Berdasarkan tiga fakta tersebut, menjadi fakta tersendiri pula bahwa keberadaan aset perkara Jiwasraya yang ditangani BPA tidak lagi berkaitan dengan Jampidsus. Pertanyaannya, mengapa KSST selalu ngotot melaporkan Jampidsus ditengah penyidikan korupsi kakap.
Logika umum publik kian sulit mempercayai laporan KSST adalah apakah Jampidsus ‘sebodoh’ itu ‘bermain’ dengan aset sitaan yang sudah dikendalikan lembaga lain. Padahal kalau mau, ia bisa saja ‘menilep’ sebelum aset itu disita dan belum dikendalikan lembaga lain.
Sebagai lembaga penegak hukum, KPK memang wajib menampung semua pengaduan masyarakat. Termasuk pengaduan yang dipelopori KSST. Namun para pemimpin KPK tentu tidak akan membiarkan lembaga anti rasuah itu ‘dimanfaatkan’ pihak tertentu sebagai alat pengganggu pemberantasan korupsi yang sedang dilakukan Kejagung.
Selain akan membuang waktu dan energi, alangkah baiknya sumber daya yang ada di KPK di gunakan untuk penanganan kasus kasus korupsi besar dan menjadi prioritas kepentingan bangsa atau masyarakat banyak.
Sehingga masyarakat akan menilai bahwa semua aparat penegak hukum kompak memberantas korupsi yang selama ini dikeluhkan Presiden Prabowo Subianto dan menjadi hambatan untuk mencapai target kemakmuran masyarakat sebagaimana ASTA CITA yang harus terwujud.

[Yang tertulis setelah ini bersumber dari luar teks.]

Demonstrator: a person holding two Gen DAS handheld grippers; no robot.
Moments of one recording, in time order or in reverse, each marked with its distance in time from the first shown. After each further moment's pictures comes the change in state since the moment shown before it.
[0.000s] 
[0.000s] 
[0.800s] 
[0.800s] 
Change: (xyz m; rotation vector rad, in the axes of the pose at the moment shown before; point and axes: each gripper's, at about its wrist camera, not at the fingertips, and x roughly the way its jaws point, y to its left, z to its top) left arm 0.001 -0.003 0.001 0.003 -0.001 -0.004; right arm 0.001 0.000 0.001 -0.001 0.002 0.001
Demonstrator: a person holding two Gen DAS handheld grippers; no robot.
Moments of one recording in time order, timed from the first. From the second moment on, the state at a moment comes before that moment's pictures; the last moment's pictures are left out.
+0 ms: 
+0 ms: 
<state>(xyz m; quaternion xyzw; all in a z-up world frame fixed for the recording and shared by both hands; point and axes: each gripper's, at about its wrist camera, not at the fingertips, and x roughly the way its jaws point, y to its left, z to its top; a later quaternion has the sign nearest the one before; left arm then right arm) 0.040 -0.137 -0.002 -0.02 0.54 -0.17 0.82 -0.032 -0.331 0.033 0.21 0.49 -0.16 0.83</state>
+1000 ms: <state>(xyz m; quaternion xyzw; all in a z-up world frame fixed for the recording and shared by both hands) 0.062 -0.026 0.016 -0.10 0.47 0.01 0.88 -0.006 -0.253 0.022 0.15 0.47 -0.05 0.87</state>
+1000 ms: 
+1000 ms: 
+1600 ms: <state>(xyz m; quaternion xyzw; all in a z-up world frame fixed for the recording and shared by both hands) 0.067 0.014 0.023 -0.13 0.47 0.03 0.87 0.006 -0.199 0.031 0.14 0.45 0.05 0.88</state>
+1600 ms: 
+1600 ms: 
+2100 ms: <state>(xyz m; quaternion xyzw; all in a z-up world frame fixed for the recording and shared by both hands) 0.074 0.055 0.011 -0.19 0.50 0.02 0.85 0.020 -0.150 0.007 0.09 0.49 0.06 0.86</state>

Sementara soal kasus Zarof Ricard terkait asal usul uang suap Rp920 miliar serta 51 kilogram emas yang ditemukan di rumahnya saat penggeledahan tidak dimasukan dalam surat dakwaan, karena belum ada alat bukti yang kuat dan tersangka Zarof Ricard tidak mau buka suara dan memberikan keterangan kepada penyidik Jampidsus mengenai asal usul uang suap dan gratifikasi hampir Rp1 triliun tersebut.
Hal tersebut disampaikan Direktur Penuntutan pada Jampidsus, Sutikno dalam menanggapi dakwaan JPU terhadap terdakwa Zarof Ricar.
Ia mengatakan pada saat penyidikan, Zarof Ricar tidak mengakui bahwa uang hampir Rp1 triliun dan 51 kilogram emas itu berasal dari hasil suap dan gratifikasi penanganan perkara di pengadilan dan Mahkamah Agung (MA).
Bahkan, kata Sutikno, tim penyidik Jampidsus telah berupaya mengejar semua sumber alat bukti untuk mengetahui asal uang suap yang diterima Zarof. Namun hingga batas waktu penahanan Zarof habis, alat bukti tersebut belum diperoleh. Jaksa telah berupaya, tapi alat bukti yang cukup baru ditemukan dalam kasus suap yang di terima KPN Heru Budi yang kemudian ditetapkan tersangka,” kata Sutikno.
Selain perkara Zarof Ricar masih dikembangkan penyidik, Zarof Ricar sebenarnya juga bukan seorang hakim yang memutuskan sebuah perkara. Ia hanya berperan sebagai perantara untuk mengurus perkara. Peranannya lebih tepat sebagai makelar kasus (markus).
Oleh karena itu pengenaan pasal suap kepada Zarof Ricar tidak tepat karena ia tak memiliki kewenangan sebagai objek transaksional. Namun pengenaan pasal gratifikasi akan mudah terbukti karena tak menuntut penerima gratifikasi memiliki kewenangan atau tidak. Selain itu, ancaman hukuman maksimal suap lebih rendah dari gratifikasi.
Atas dasar itu sangat aneh jika ada pihak yang ingin Kejagung menyelesaikan dulu semua dugaan pengurusan perkara sebelum perkara Zarof Ricar dilimpahkan ke pengadilan. Ini logikanya sama saja mendorong status Zarof Ricar lepas demi hukum.